Pentacloruro di arsenico: sintesi

Il pentacloruro di arsenico è un composto inorganico con una temperatura di fusione di –50°C, sintetizzato per la prima volta nel 1976 dal chimico tedesco Konrad Seppelt. È il pentacloruro più recente, precedendo il pentacloruro di fosforo del 1808 e il pentacloruro di antimonio del 1904. Precedentemente si riteneva che il pentacloruro di arsenico fosse troppo instabile per essere prodotto, a causa della sua instabilità rispetto al PCl5 e all’SbCl5, a causa della contrazione del blocco d, simile alla contrazione lantanidica.

La contrazione del blocco d influisce sugli elementi del Quarto Periodo che seguono gli elementi del blocco d come gallio, germanio, arsenico, selenio, bromo e kripton, a causa della scarsa schermatura della carica nucleare da parte degli elettroni negli orbitali d.

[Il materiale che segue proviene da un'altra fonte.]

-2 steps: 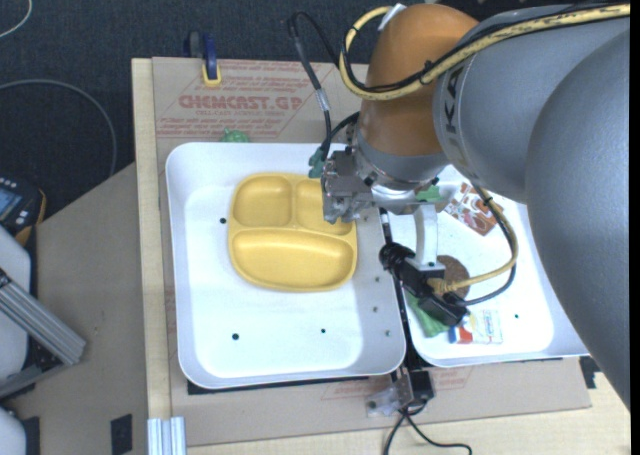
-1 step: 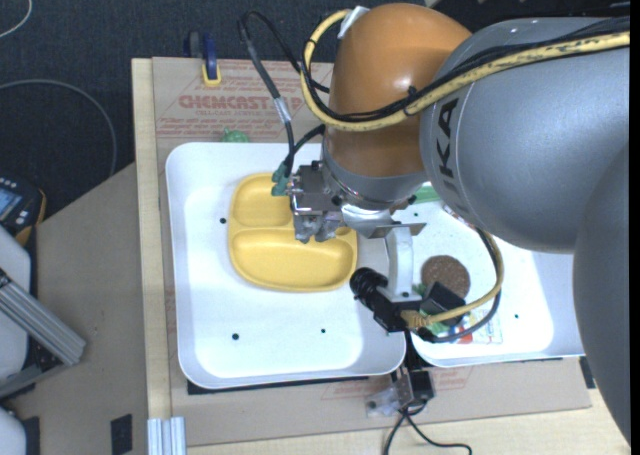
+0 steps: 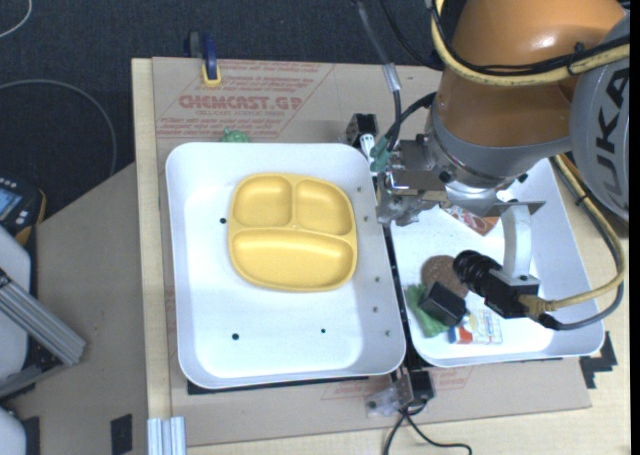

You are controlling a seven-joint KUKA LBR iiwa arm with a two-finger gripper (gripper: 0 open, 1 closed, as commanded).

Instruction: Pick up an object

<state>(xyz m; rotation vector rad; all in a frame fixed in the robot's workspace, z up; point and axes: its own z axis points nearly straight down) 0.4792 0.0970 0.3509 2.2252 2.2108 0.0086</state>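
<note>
Hovering over the right bin, the end effector sat near its left rim, opening impossible to tell, nothing visibly picked yet, with small objects lying in the bin's near corner and a yellow divided plate in the left bin.

The bench top is a brown board printed with red lettering, part of which reads "CHEMCAST". A clamp with a blue handle and yellow body grips its far edge. The floor around the bench is dark blue-grey carpet. Thin light-coloured cables loop across it at the left. An aluminium extrusion bar lies at the lower left.
</note>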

Il pentacloruro di arsenico presenta una struttura piramidale trigonale con legami equatoriali più corti rispetto a quelli assiali.

Sintesi

La sintesi del pentacloruro di arsenico avviene a –100 °C facendo reagire tricloruro di arsenico e cloro in presenza di radiazioni UV secondo l’equazione:
” AsCl3 + Cl2 → AsCl5 ”

La luce UV provoca la scissione omolitica del legame cloro-cloro, che porta alla formazione di due atomi di cloro reattivi che si legano al tricloruro di arsenico. La sintesi del pentacloruro di arsenico avviene tramite la cristallizzazione di soluzioni di clorodifluorometano CFCl2 a –125°C.

Le nuove frontiere

Non vi è conferma sull’esistenza del pentaioduro di fosforo, ma nel 1978, sebbene non ci siano conferme attuali, sembra essere stato ottenuto dalla reazione del pentacloruro di fosforo con iodometano in presenza di ioduro di un metallo alcalino. Questo rappresenta una direzione interessante nella sintesi di composti di arsenico e fosforo.